An audio recording of the performance on the next day, 8 January, was released by Deutsche Grammophon on 12 January 2023 as the main piece in the album The American Project. The album received a Grammy Award for Best Classical Instrumental Solo on February 4, 2024 for Wang and Abrams.

==Composition==
Abrams initially developed this composition as a short companion to Gershwin's Rhapsody in Blue,
then following a discussion with Wang about her recording the Rhapsody with the orchestra, the work transformed into a standalone orchestral showpiece and was dedicated to Wang.

The Gershwin influence is apparent in the big-band overture and an “orchestra break”.
Orchestration is more than big-band, however: the premiere employed more than 60 orchestral players, "including several imported for the occasion (on three saxophones, electric guitar and bass, drum kit, etc.), a band within the larger group".
Four semi-improvised cadenzas in the classical style showcase the virtuosity of the soloist.

Several other instrumental solos are featured throughout the piece, including violin, oboe, trumpet, and saxophone.

A performance of the piano concerto has a duration of roughly 35 to 40 minutes.
The single-movement concerto is constructed in eleven sections, traversing multiple genres and styles.
1. Overture. Swing
2. Cadenza I
3. Exposition
4. Orchestra Break
5. Exploration
6. Cadenza II
7. Relaxed
8. Solos
9. Cadenza III
10. Return. Swing
11. Cadenza IV & Coda

==Reception==
Annette Skaggs of Arts-Louisville thought it was "a marvelous and charismatic concerto", though it "needs to be honed a little more", and sometimes "it was very difficult to hear the sax".

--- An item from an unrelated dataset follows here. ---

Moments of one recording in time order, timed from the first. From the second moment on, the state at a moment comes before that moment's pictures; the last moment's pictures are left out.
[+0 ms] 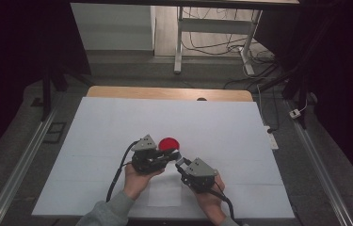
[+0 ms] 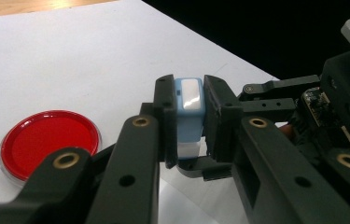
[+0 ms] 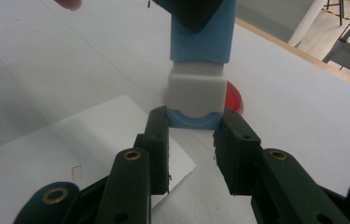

David Mermelstein of the Wall Street Journal found "it lacks originality, even as it revels in craft", and is "missing a vision beyond the sum of its parts".

Richard S. Ginell of San Francisco Classical Voice said "I rather like this piece" even though the “Solos” section "gets a bit awkward".

Nathan Cone of Texas Public Radio was "immediately taken from the get-go", only wishing "the strings could have been mixed a little hotter, as they sometimes get overpowered by the brass and saxophones".